* TASK OBJECTIVE:
Every record must be copied exactly, from first line to last.

* MATERIAL SUPPLIED:
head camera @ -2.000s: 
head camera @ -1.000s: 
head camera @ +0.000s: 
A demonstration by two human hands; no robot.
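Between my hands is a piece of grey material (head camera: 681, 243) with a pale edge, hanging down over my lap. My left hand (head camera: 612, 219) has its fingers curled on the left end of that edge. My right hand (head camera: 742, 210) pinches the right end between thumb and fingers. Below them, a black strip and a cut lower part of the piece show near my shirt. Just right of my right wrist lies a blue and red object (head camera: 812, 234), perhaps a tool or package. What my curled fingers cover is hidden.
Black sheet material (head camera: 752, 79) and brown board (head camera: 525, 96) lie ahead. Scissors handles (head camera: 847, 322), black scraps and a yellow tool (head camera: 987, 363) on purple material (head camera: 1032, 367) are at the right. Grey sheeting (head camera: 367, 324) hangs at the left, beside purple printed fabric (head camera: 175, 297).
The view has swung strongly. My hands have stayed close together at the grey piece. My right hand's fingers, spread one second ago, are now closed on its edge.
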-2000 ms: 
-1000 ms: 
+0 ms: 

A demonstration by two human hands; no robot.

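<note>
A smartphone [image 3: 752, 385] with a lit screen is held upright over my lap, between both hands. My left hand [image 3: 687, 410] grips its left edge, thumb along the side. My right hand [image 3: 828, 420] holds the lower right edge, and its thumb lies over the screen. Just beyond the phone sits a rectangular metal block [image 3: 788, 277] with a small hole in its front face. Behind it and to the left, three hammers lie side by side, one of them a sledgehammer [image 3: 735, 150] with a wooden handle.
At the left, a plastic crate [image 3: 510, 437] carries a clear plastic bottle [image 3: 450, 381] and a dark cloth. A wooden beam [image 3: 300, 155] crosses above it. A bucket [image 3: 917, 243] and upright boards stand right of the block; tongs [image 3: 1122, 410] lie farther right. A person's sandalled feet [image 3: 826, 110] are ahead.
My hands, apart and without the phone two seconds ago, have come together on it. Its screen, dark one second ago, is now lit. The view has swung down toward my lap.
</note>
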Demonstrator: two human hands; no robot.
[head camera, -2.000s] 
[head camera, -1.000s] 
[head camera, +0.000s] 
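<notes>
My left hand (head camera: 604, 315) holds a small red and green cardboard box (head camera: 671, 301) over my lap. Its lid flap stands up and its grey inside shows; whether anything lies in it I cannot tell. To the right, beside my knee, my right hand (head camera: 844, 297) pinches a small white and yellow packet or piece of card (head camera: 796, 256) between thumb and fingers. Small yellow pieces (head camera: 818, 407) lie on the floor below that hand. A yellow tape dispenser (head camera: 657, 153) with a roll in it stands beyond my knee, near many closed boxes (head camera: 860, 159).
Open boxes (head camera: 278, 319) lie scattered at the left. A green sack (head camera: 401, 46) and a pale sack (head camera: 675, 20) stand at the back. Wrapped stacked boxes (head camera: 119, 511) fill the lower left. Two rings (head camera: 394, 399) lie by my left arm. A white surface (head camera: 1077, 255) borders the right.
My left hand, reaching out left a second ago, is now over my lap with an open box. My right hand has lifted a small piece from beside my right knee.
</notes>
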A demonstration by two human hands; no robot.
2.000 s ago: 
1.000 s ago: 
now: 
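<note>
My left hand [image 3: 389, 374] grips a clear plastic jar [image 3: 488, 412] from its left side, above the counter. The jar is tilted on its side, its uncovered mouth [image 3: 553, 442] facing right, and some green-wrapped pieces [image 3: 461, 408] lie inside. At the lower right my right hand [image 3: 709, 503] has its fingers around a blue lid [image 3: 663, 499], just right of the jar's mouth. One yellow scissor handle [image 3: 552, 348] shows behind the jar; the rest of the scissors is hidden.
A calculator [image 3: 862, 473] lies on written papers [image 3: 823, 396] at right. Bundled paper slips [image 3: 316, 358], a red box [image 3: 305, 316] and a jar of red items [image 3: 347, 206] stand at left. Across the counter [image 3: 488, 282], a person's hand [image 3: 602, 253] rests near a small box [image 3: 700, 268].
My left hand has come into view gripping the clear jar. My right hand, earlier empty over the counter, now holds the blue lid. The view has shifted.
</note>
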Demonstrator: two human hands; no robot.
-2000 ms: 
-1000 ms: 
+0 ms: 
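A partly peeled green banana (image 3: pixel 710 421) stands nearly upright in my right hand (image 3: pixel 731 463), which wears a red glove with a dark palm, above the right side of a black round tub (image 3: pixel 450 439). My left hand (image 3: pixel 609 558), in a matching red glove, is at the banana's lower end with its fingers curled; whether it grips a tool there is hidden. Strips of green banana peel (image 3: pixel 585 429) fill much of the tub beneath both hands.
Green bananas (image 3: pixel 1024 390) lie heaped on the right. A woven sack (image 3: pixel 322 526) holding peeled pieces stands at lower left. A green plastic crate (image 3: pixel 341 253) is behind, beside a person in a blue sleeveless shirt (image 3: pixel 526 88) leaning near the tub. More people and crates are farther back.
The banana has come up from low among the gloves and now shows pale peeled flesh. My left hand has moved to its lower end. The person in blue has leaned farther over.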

* ANSWER:
head camera @ -2.000s: 
head camera @ -1.000s: 
head camera @ +0.000s: 
A demonstration by two human hands; no robot.
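Between my hands is a piece of grey material (head camera: 681, 243) with a pale edge, hanging down over my lap. My left hand (head camera: 612, 219) has its fingers curled on the left end of that edge. My right hand (head camera: 742, 210) pinches the right end between thumb and fingers. Below them, a black strip and a cut lower part of the piece show near my shirt. Just right of my right wrist lies a blue and red object (head camera: 812, 234), perhaps a tool or package. What my curled fingers cover is hidden.
Black sheet material (head camera: 752, 79) and brown board (head camera: 525, 96) lie ahead. Scissors handles (head camera: 847, 322), black scraps and a yellow tool (head camera: 987, 363) on purple material (head camera: 1032, 367) are at the right. Grey sheeting (head camera: 367, 324) hangs at the left, beside purple printed fabric (head camera: 175, 297).
The view has swung strongly. My hands have stayed close together at the grey piece. My right hand's fingers, spread one second ago, are now closed on its edge.
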-2000 ms: 
-1000 ms: 
+0 ms: 

A demonstration by two human hands; no robot.

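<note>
A smartphone [image 3: 752, 385] with a lit screen is held upright over my lap, between both hands. My left hand [image 3: 687, 410] grips its left edge, thumb along the side. My right hand [image 3: 828, 420] holds the lower right edge, and its thumb lies over the screen. Just beyond the phone sits a rectangular metal block [image 3: 788, 277] with a small hole in its front face. Behind it and to the left, three hammers lie side by side, one of them a sledgehammer [image 3: 735, 150] with a wooden handle.
At the left, a plastic crate [image 3: 510, 437] carries a clear plastic bottle [image 3: 450, 381] and a dark cloth. A wooden beam [image 3: 300, 155] crosses above it. A bucket [image 3: 917, 243] and upright boards stand right of the block; tongs [image 3: 1122, 410] lie farther right. A person's sandalled feet [image 3: 826, 110] are ahead.
My hands, apart and without the phone two seconds ago, have come together on it. Its screen, dark one second ago, is now lit. The view has swung down toward my lap.
</note>
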Demonstrator: two human hands; no robot.
[head camera, -2.000s] 
[head camera, -1.000s] 
[head camera, +0.000s] 
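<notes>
My left hand (head camera: 604, 315) holds a small red and green cardboard box (head camera: 671, 301) over my lap. Its lid flap stands up and its grey inside shows; whether anything lies in it I cannot tell. To the right, beside my knee, my right hand (head camera: 844, 297) pinches a small white and yellow packet or piece of card (head camera: 796, 256) between thumb and fingers. Small yellow pieces (head camera: 818, 407) lie on the floor below that hand. A yellow tape dispenser (head camera: 657, 153) with a roll in it stands beyond my knee, near many closed boxes (head camera: 860, 159).
Open boxes (head camera: 278, 319) lie scattered at the left. A green sack (head camera: 401, 46) and a pale sack (head camera: 675, 20) stand at the back. Wrapped stacked boxes (head camera: 119, 511) fill the lower left. Two rings (head camera: 394, 399) lie by my left arm. A white surface (head camera: 1077, 255) borders the right.
My left hand, reaching out left a second ago, is now over my lap with an open box. My right hand has lifted a small piece from beside my right knee.
</notes>
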A demonstration by two human hands; no robot.
2.000 s ago: 
1.000 s ago: 
now: 
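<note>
My left hand [image 3: 389, 374] grips a clear plastic jar [image 3: 488, 412] from its left side, above the counter. The jar is tilted on its side, its uncovered mouth [image 3: 553, 442] facing right, and some green-wrapped pieces [image 3: 461, 408] lie inside. At the lower right my right hand [image 3: 709, 503] has its fingers around a blue lid [image 3: 663, 499], just right of the jar's mouth. One yellow scissor handle [image 3: 552, 348] shows behind the jar; the rest of the scissors is hidden.
A calculator [image 3: 862, 473] lies on written papers [image 3: 823, 396] at right. Bundled paper slips [image 3: 316, 358], a red box [image 3: 305, 316] and a jar of red items [image 3: 347, 206] stand at left. Across the counter [image 3: 488, 282], a person's hand [image 3: 602, 253] rests near a small box [image 3: 700, 268].
My left hand has come into view gripping the clear jar. My right hand, earlier empty over the counter, now holds the blue lid. The view has shifted.
</note>
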Demonstrator: two human hands; no robot.
-2000 ms: 
-1000 ms: 
+0 ms: 
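A partly peeled green banana (image 3: pixel 710 421) stands nearly upright in my right hand (image 3: pixel 731 463), which wears a red glove with a dark palm, above the right side of a black round tub (image 3: pixel 450 439). My left hand (image 3: pixel 609 558), in a matching red glove, is at the banana's lower end with its fingers curled; whether it grips a tool there is hidden. Strips of green banana peel (image 3: pixel 585 429) fill much of the tub beneath both hands.
Green bananas (image 3: pixel 1024 390) lie heaped on the right. A woven sack (image 3: pixel 322 526) holding peeled pieces stands at lower left. A green plastic crate (image 3: pixel 341 253) is behind, beside a person in a blue sleeveless shirt (image 3: pixel 526 88) leaning near the tub. More people and crates are farther back.
The banana has come up from low among the gloves and now shows pale peeled flesh. My left hand has moved to its lower end. The person in blue has leaned farther over.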

The required output has been given in full.